**Exercise objective:** Return only how many lines in the data include the string "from".

**The data:**
· · · · · · ·
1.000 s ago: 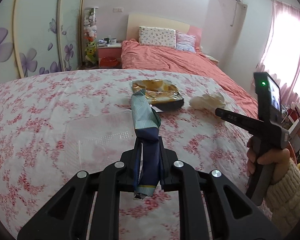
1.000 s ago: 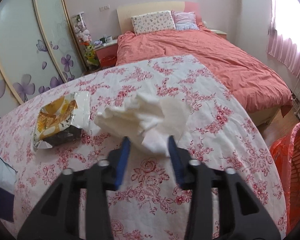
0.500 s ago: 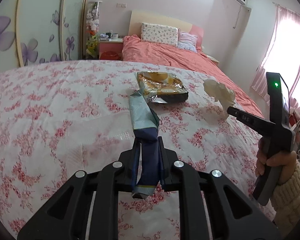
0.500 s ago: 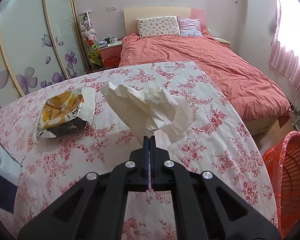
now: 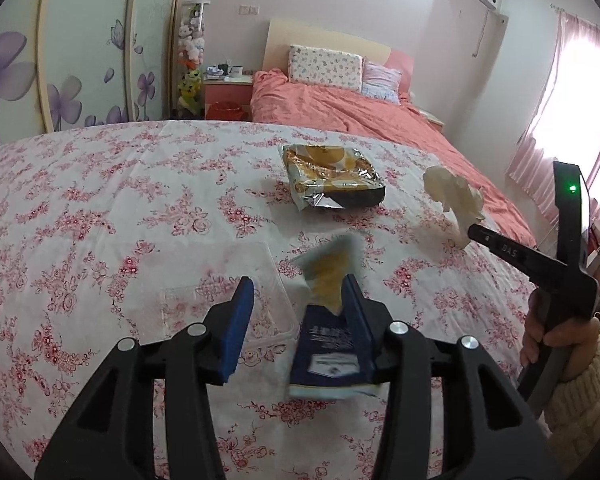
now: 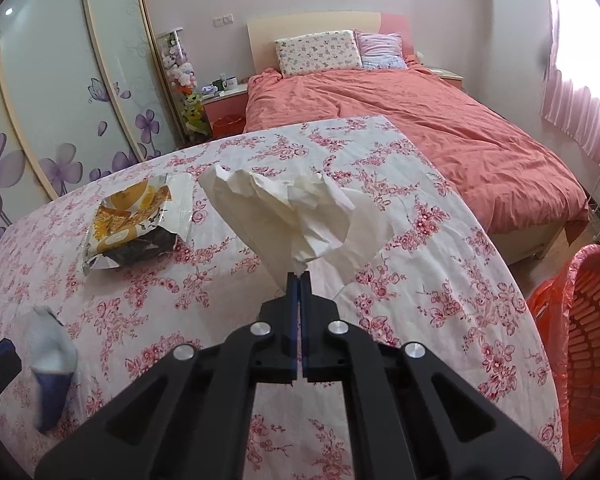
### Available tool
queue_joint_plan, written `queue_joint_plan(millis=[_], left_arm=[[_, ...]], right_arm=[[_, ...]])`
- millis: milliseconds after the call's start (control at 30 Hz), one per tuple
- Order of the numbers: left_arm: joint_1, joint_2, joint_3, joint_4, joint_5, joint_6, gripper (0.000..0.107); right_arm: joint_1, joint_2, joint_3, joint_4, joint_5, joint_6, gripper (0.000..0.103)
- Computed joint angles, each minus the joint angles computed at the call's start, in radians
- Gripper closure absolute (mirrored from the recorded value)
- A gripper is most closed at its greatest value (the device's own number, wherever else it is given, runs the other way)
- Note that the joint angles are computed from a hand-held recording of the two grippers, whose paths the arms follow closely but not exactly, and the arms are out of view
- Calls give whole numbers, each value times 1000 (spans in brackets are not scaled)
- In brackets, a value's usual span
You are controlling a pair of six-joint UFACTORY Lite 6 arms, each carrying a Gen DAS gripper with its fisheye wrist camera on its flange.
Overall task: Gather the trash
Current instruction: 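Grasp the white tissue with the right tool while the left tool regrips the pouch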
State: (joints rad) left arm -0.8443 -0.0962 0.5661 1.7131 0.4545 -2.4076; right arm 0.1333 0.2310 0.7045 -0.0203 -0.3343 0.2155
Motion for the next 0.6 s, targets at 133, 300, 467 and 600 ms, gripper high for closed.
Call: queue_joint_plan(millis=[133,300,467,600], left_arm=[[-40,14,24,-20,18,20,61],[-90,64,79,-52,30,59,61],[-120,184,204,-147,32,156,60],[-123,318,324,-263,32,279,60]], right_arm=[[-6,-18,-10,-22,6,17,101],[-26,-60,-44,-66,5,51,101],[-61,-100,-83,-100,6,67,101],[-104,-133,-115,-174,5,122,101]])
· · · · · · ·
**Response:** 2